I’ve mentioned it before that we don’t use Load Balancing so much for load as for availability. By having dual node clusters for our production environments we buy ourselves zero downtime patch cycles. We did have a little trouble getting NLB on Windows 2008 working, but we did get it fixed after talking to Microsoft support.
The upgrade went really smoothly. I’m used to using cnames to handle this sort of move, but due to SSL considerations knowledge.wharton.upenn,edu has an A record. The easiest way to make the change was to add the new nodes to the existing Windows 2003 cluster, then remove the windows 2003 nodes. It worked like a charm, and I think it will be my new procedure as it was shockingly easy.
Core Services Code Base and ColdFusion 8
In looking to upgrade Knowledge and India Knowledge to ColdFusion 8 I had to touch a lot of the code. Not so much because there was a problem with it, but because we wanted to take advantage of new features. In the course of doing that I discovered that the main Knowledge site and India contained a lot of duplicated code between them. I was able to centralize it and then add new features to both sites. There are two main features that I added to the central code base: cached queries and search driven folksonomy.
Caching the queries was pretty trivial. I rolled my own instead of using an existing caching framework or native ColdFusion caching. I wanted an easy to flush cache system that didn’t need to be too complex. Because of the highly normalized nature of the database, I couldn’t get a tremendous performance boost through indexing; caching however has proven to be the correct solution by a long shot. It makes sense; we have a lot of frequently read, rarely written data here. I’m just surprised at the overall boost to the site we accomplished with one fix.
“Search driven folksonomy” is a cool idea that my boss Dave had back in 2006. It was running for awhile then got deactivated for some reason and I just re-implemented it. Basically, instead of having people manually tag articles, instead use our search referral keywords to tag articles automatically, then when an article hits some sort of critical number of hits for a keyword to an article that keyword becomes a tag on that article. We’ve enabled the collection piece for now and will enable tag display once we tweak the model a bit after getting some real data.
I can’t take credit for the look and feel. This was done by Dave and a co-worker, Sanjay. They worked on pushing Knowledge to a more current centered layout, along with a few other tweaks to accommodate advertizing without compromising the editorial content.
The one thing I contributed here was a custom tag that converted an article to an array of
tags. Then the article custom tag was able to wrap around other custom tags and display them in the flow of the article at set positions in the array, or the next pre-determined location in the array, or at the end. It made for a very flexible way to showcase link suggestion or article tools within the flow of the article thereby freeing up space for the aforementioned ads.
Development and Publishing System
This was the hardest to tackle part of the whole thing. Because I was asking people to change the way they worked. But Dave and Sanjay were open to it, especially since I promised that it would make their lives much easier after a little bit of pain.

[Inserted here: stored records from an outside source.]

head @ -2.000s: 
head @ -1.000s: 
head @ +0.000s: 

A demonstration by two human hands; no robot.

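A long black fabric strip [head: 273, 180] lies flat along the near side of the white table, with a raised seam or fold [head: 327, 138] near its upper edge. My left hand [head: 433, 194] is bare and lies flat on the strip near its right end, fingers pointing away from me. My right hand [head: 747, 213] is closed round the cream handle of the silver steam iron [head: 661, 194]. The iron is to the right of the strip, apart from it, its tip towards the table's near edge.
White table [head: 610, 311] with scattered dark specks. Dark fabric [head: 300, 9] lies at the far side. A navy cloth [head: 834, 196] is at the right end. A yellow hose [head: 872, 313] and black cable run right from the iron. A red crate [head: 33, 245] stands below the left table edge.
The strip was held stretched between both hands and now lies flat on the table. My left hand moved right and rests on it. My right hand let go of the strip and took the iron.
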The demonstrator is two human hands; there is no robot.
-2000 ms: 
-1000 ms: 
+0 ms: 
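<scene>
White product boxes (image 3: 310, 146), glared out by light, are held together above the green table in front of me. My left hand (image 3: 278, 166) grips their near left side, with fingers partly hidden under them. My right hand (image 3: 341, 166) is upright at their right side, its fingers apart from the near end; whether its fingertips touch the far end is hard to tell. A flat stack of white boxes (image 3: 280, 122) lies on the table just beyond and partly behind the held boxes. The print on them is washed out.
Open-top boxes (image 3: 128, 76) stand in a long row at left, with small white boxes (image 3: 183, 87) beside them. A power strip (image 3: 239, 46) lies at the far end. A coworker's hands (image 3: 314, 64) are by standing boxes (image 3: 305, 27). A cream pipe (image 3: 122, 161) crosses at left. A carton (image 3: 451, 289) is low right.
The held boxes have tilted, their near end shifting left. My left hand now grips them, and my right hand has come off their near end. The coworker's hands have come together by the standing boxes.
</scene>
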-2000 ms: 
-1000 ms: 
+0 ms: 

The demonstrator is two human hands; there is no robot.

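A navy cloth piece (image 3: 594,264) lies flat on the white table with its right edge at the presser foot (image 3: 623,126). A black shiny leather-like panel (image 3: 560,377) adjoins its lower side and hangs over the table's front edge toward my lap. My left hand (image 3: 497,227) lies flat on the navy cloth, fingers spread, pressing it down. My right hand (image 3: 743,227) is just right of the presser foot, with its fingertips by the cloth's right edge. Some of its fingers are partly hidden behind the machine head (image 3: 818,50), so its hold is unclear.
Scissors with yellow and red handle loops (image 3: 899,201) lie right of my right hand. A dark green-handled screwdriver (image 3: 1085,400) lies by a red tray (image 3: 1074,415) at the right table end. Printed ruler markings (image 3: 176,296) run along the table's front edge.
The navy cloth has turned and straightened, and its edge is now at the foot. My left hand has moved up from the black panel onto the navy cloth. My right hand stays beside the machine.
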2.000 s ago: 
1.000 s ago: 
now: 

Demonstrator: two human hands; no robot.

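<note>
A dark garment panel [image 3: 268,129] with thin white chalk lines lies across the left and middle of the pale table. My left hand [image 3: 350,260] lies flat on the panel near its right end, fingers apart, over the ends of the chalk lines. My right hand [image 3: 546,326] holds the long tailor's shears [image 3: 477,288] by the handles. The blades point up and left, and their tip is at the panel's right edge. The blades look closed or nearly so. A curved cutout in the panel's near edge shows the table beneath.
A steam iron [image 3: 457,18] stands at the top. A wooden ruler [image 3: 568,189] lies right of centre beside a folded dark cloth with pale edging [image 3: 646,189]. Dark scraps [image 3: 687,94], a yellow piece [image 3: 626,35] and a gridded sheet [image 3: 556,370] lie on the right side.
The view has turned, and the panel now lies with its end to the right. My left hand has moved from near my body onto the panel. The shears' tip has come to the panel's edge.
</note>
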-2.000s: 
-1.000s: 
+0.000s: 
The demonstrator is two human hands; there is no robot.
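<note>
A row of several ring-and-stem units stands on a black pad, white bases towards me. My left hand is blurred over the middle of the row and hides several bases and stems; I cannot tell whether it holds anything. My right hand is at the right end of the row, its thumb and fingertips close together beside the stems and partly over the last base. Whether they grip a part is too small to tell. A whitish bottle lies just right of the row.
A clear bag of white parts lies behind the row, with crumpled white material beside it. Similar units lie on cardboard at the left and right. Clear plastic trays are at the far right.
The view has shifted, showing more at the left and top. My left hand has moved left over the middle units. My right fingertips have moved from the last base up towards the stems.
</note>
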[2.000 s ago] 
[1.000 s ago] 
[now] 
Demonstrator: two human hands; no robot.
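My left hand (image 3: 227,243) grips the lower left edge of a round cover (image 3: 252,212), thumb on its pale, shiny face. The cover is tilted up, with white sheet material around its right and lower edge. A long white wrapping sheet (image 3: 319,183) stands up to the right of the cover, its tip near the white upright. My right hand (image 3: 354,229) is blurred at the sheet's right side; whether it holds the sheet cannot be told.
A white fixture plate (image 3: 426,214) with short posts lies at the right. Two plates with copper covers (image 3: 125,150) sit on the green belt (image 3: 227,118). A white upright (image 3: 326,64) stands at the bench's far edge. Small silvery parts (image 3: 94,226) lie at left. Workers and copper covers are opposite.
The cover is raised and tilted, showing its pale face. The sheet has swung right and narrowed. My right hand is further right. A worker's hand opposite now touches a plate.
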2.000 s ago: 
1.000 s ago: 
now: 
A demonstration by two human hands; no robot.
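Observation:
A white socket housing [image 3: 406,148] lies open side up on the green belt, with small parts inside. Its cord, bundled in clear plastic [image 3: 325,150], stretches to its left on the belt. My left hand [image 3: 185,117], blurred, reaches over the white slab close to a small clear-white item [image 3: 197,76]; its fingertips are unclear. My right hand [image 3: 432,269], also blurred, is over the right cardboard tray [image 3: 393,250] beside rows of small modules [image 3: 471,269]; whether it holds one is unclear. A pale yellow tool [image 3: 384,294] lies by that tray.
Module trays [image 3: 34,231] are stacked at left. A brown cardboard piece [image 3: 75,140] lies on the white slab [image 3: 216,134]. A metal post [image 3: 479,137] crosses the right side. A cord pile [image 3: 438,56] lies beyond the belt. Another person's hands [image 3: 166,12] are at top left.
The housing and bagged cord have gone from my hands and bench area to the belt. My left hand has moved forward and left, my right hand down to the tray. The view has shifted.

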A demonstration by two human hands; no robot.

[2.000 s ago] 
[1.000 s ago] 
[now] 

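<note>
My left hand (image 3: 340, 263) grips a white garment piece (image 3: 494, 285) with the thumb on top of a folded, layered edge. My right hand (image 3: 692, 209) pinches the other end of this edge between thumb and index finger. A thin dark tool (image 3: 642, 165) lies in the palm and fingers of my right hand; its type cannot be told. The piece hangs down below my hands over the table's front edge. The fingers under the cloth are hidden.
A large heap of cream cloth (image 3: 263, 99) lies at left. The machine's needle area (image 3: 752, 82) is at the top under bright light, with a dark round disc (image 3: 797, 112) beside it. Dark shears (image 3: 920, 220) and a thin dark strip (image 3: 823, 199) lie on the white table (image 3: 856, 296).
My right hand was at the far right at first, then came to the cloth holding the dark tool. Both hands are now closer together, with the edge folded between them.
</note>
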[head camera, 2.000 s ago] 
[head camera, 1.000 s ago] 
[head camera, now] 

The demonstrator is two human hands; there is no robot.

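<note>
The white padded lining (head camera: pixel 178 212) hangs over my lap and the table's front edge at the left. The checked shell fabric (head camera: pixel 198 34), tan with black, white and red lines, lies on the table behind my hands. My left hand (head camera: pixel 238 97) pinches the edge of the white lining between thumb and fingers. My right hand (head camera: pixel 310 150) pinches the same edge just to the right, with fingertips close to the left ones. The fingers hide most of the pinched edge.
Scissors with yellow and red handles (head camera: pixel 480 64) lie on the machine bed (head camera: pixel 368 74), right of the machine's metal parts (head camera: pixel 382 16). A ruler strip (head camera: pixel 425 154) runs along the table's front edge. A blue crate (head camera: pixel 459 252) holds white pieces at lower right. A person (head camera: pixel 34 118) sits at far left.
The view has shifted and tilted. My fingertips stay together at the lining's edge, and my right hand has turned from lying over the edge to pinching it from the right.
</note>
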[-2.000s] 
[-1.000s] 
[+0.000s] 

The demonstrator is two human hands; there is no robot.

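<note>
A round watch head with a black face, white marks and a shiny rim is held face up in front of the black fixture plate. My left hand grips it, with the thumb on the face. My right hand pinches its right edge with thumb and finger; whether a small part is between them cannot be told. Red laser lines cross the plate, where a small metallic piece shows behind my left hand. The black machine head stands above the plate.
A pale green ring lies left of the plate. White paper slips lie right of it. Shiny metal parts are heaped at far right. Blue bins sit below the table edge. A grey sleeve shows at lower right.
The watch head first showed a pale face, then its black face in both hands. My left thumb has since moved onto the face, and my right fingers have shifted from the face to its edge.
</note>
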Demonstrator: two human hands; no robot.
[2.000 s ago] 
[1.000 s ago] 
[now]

The old model consisted of doing development on a shared development server with no source control. Changes were manually pushed to production. Occasional copies were made of the code. Communication about changes were ad-hoc and not necessarily as frequent as the changes.
The new model pushes development to local installs of ColdFusion. Source control is handled through Subversion hosted on Unfuddle.com. Communication about changes occurs on every update, thanks to Unfuddle’s notification system. The shared development server gets automatically updated from the trunk on every svn commit via svn commit hooks. Then to move the code around I have one click ANT tasks that handle updating development from Subversion, updating staging from development, updating production from stage, and a unified task that can does all of the updating in sequence (subversion to dev to stage to production in one click with a warning that you should only do this if you are sure about it.) All of this is to accommodate all of the various publishing needs we have. I then wrote ColdFusion that calls the ANT tasks, and an AIR application that calls the ColdFusion. This gives us a one-click publishing tool that we can run from a browser or a desktop application.
We replaced one node of the cluster yesterday, fixed a few bugs, then replaced the other node today – all in all, a very smooth upgrade. I’m extremely happy. It’s a lot to accomplish in 3 months. Mostly, after years of working on very backend systems which never get touched by users, it’s extremely gratifying to work on something that I can show off.